Variance is a statistic that measures how a set of numbers (or a random variable) is spread out. While the expected value gives us an idea of the central tendency, the variance tells us how much the data can differ from this expected value. It’s denoted by \( V(X) \) or sometimes \( \sigma^2 \).

To calculate variance, we use the formula:

• \( V(X) = E(X^2) - [E(X)]^2 \)
• Here, \( E(X^2) \) is the expected value of the square of \( X \).
• \( [E(X)]^2 \) means we square the expected value of \( X \).

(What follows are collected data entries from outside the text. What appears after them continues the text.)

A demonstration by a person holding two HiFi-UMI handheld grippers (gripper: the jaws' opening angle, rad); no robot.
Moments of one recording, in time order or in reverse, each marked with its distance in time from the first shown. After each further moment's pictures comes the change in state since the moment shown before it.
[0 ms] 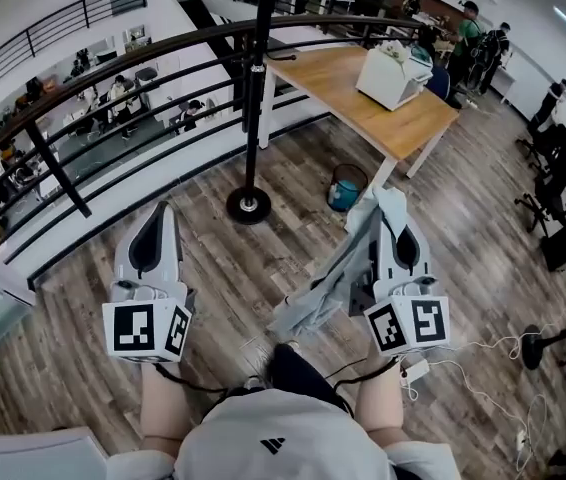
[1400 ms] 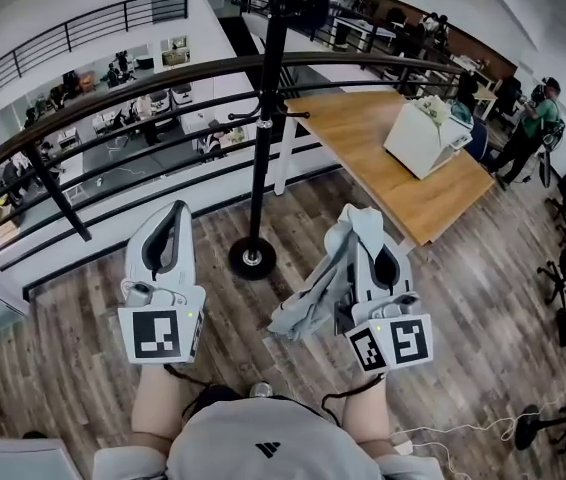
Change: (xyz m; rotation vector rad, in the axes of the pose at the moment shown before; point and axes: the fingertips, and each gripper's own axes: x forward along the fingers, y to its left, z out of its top) left arm 0.245 -0.020 -0.025 0.235 -0.082 0.116; right arm 0.225 -0.098 -0.071 0.030 -0.032 0.229
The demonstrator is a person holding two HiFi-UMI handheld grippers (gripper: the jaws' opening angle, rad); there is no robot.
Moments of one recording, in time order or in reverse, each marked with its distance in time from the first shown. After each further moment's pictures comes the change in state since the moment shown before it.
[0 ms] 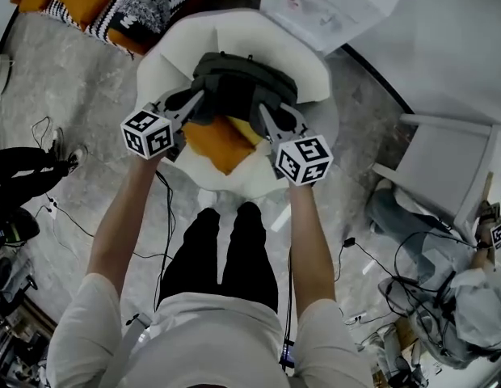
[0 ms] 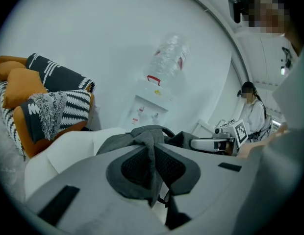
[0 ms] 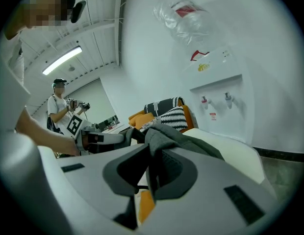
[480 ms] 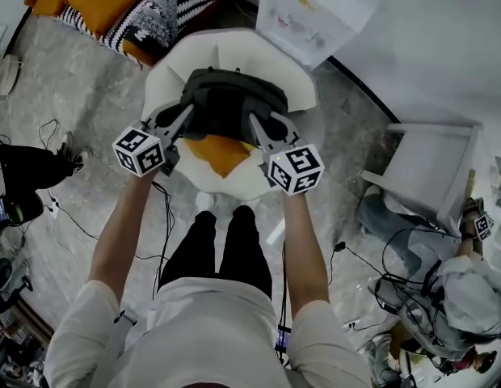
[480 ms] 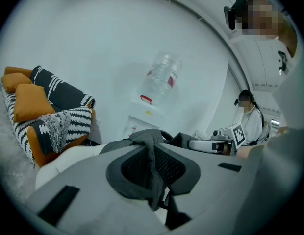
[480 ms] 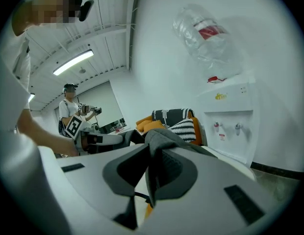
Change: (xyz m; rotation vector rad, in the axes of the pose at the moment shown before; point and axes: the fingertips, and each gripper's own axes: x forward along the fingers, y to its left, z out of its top) left arm -0.078 -0.079 0.076 0.011 -0.104 0.029; right arm -0.061 0.072 0.089 -0.079 -0.051 0.061
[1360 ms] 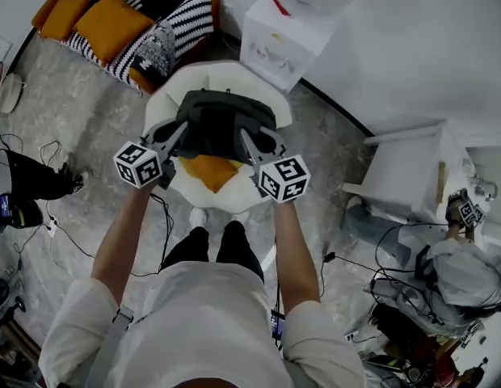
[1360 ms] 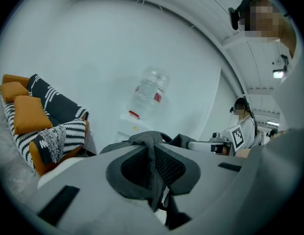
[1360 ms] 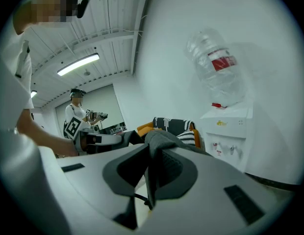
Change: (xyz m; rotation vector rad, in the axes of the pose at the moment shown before) left arm -0.045 -0.082 0.056 0.045 -0.067 -0.020; right arm -0.072 0.049 0.063 -0.049 -0.067 -0.005
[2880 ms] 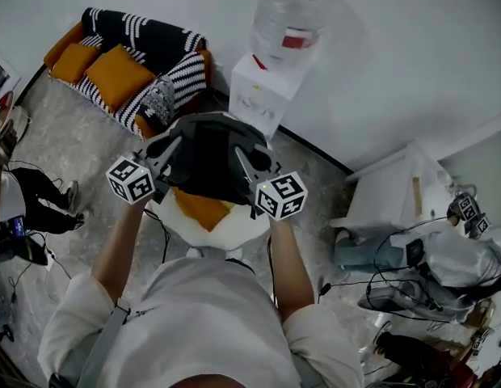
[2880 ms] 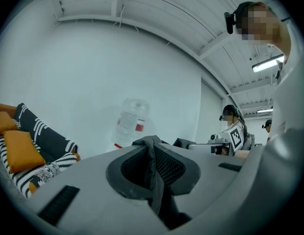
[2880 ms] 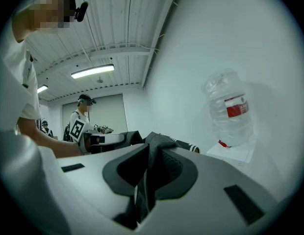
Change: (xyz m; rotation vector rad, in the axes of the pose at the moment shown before) left arm -0.052 -0.111 0.125 0.196 -0.193 -0.072; right arm -0.087 0.066 0.129 -0.144 -0.170 0.039
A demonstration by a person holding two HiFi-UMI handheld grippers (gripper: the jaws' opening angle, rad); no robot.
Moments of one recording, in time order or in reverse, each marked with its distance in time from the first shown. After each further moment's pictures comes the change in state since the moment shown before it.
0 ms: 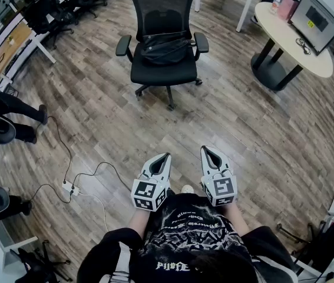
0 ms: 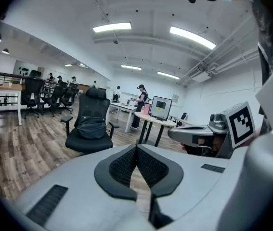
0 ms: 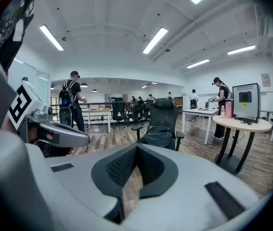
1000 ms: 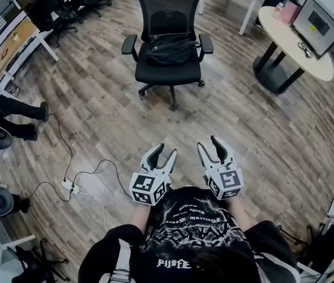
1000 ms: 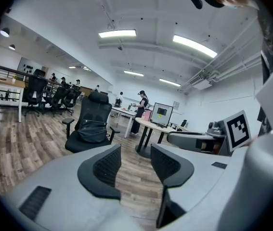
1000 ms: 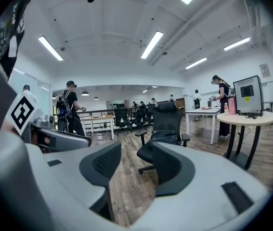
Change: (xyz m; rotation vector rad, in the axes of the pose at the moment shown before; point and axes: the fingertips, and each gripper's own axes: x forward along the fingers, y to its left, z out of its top) left arm -0.023 0.019 0.016 -0.044 -0.064 -0.018; right arm 0.004 0.023 0.017 0.065 -0.061 0.040
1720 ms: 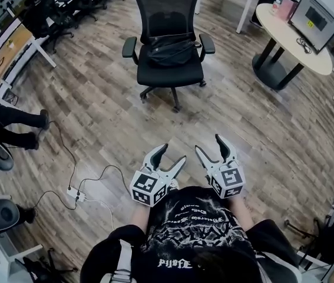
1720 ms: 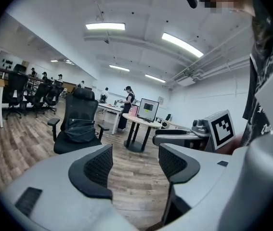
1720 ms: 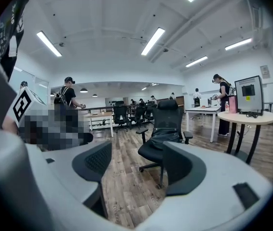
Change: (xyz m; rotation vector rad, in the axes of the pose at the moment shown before) left arm -0.011 0.025 0.006 0.073 0.071 -0.198; right arm 0.037 0.036 -0.006 -0.002 0.034 -0.020
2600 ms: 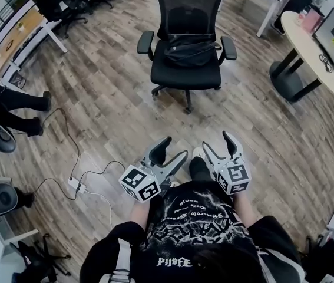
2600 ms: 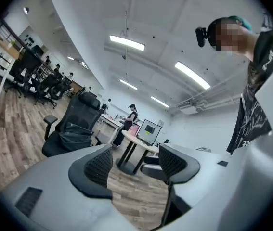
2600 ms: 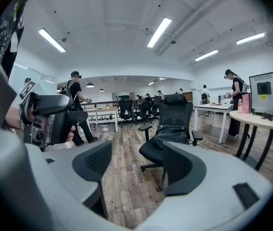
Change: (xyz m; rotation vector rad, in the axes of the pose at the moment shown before) left arm 0.033 0.081 0.065 -0.225 -0.242 -0.070; right arm 0.109 -0.041 0.000 -0.040 0.061 0.085
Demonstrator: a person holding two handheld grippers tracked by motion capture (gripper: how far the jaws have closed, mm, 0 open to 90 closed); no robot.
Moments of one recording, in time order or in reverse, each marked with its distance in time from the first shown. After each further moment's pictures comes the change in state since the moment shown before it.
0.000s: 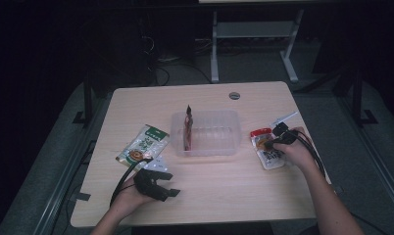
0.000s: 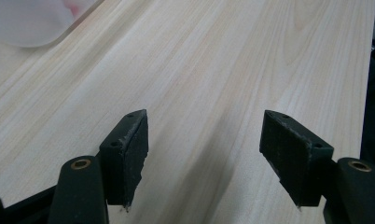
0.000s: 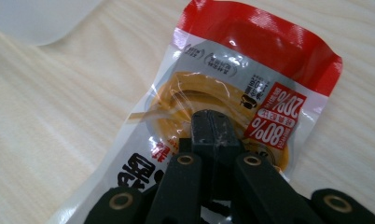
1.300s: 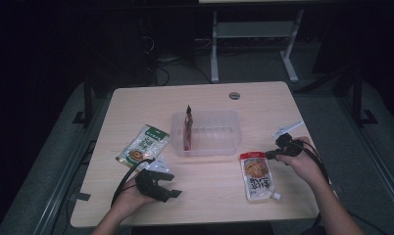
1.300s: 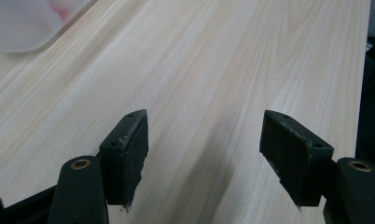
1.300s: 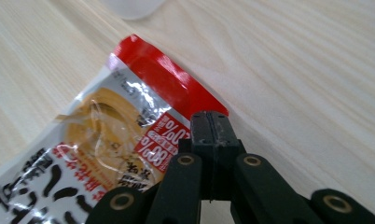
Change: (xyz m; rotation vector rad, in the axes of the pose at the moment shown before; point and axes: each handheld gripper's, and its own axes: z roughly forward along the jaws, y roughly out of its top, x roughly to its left) left arm -0.003 0.002 0.003 0.006 -0.008 0.013; right arm 0.034 -0.023 -0.027 -0.015 0.059 -0.037
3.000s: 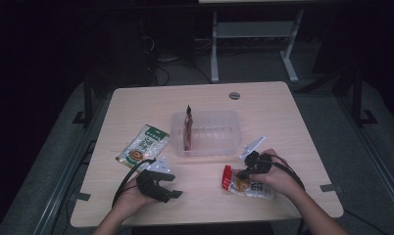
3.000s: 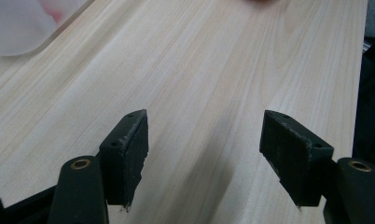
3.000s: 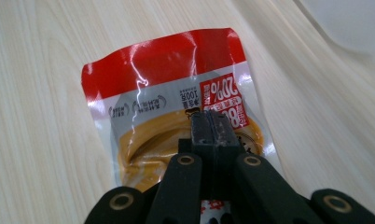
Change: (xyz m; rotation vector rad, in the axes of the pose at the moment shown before) left arm -0.002 0.001 0.001 -0.006 -0.006 0.004; right arm 0.087 0.021 0.042 0.083 0.186 -0.287
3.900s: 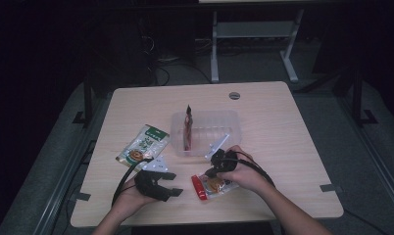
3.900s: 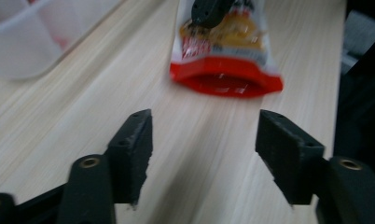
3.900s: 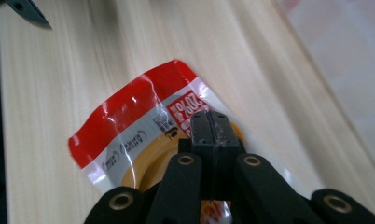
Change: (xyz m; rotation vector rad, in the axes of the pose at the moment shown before) left arm -0.004 0.006 -0.010 -0.080 -0.015 0.007; right arm 0.034 0.074 0.034 -0.057 0.060 -0.131
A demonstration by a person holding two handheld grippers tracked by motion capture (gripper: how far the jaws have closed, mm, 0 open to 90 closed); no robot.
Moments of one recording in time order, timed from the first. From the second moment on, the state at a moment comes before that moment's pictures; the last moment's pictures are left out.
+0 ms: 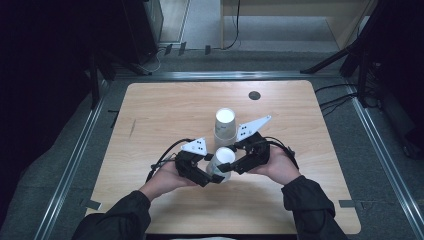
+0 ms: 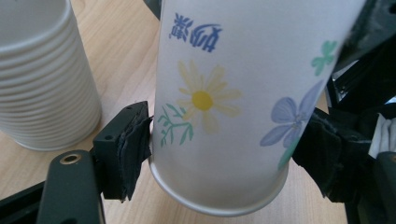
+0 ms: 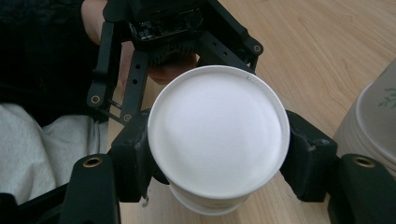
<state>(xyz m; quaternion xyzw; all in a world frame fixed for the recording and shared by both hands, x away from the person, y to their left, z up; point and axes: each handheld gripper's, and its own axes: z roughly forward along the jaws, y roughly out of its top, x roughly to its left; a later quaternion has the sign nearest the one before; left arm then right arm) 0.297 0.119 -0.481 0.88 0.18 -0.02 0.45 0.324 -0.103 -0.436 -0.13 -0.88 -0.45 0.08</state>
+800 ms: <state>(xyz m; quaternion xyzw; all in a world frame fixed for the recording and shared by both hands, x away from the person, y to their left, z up) 0.298 0.121 -0.478 0.88 0.16 -0.03 0.45 0.325 -0.104 -0.439 -0.13 -0.88 -0.45 0.09</state>
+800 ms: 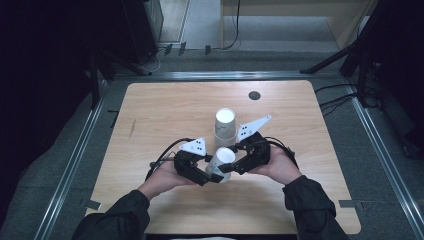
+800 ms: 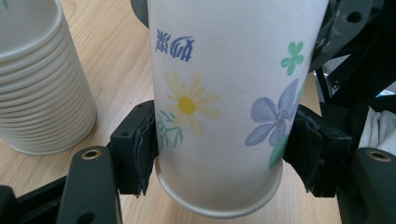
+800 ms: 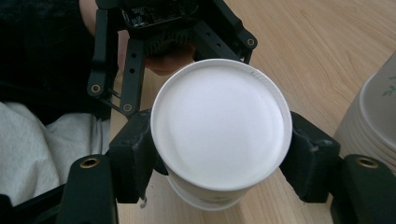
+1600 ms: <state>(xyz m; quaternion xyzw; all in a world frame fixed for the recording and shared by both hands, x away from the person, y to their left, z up) 0.314 0.148 -0.439 0.93 0.14 -0.03 0.34 0.311 -0.120 -0.448 -0.14 -0.89 -0.43 0.04</state>
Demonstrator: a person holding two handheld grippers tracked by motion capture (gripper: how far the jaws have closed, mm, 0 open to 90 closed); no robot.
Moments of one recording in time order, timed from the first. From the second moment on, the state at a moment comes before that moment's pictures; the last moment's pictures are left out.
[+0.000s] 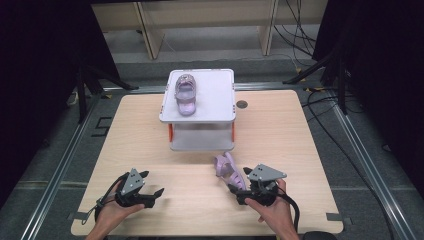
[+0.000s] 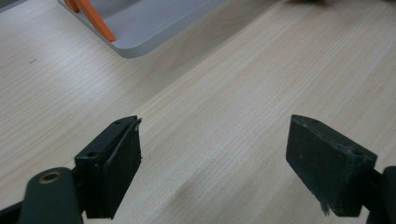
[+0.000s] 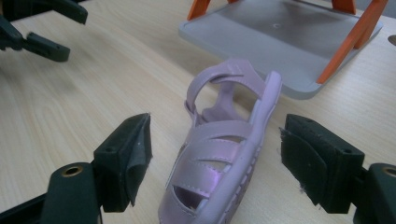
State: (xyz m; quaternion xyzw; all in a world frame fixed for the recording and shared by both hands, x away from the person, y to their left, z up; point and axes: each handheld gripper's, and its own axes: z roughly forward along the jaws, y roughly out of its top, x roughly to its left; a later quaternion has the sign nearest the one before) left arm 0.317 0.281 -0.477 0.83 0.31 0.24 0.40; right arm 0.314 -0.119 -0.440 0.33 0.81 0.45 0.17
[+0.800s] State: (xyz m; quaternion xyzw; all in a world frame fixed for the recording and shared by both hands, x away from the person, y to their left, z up) left arm 0.317 0.284 -0.476 0.83 0.31 0.24 0.40; right arm 0.331 -0.161 -0.451 0.38 0.80 0.44 0.12
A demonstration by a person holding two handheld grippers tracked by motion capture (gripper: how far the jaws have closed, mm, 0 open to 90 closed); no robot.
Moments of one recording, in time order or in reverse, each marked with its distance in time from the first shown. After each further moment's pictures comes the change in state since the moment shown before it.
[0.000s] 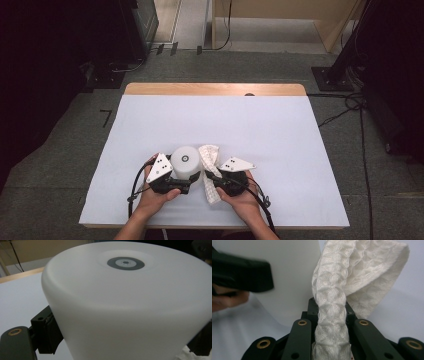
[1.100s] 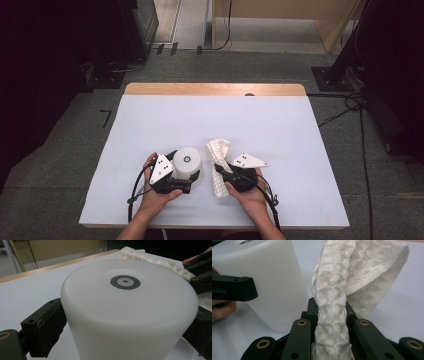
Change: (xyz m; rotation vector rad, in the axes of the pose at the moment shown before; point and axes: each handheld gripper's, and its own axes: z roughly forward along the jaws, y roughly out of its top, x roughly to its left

In our exercise, the calculation of \( V(X) \) was simplified through use of previously determined values, \( E(X^2) = 32.5 \) and \( E(X) = 5 \). Substituting in the formula gives us the variance \( V(X) = 7.5 \). This method demonstrates how variance offers insight into potential deviations from the mean, essential for assessing data reliability and consistency.

Combinatorics is the branch of mathematics dealing with combinations of objects belonging to a finite set in accordance with certain constraints, such as those of graph theory. It's commonly associated with counting principles.

One specific application involves the calculation \( E[X(X-1)] \), which is linked to understanding relationships within sets or sequences.

• This is a binomial moment, used particularly in statistical distributions arising in combinatorical settings.
• In our exercise, this moment is valuable for deriving other moments, like \( E(X^2) \), revealing complexities in distributions.

Understanding how \( E[X(X-1)] \) interacts with other moments helps us explore variance in combinatorial contexts. This insight can be valuable for tasks requiring probability distributions, such as calculating permutations or combinations. This formula, \( E[X(X-1)] = E(X^2) - E(X) \), ties neatly into broader probabilistic theories and demonstrates the inherent elegance in mathematical relationships.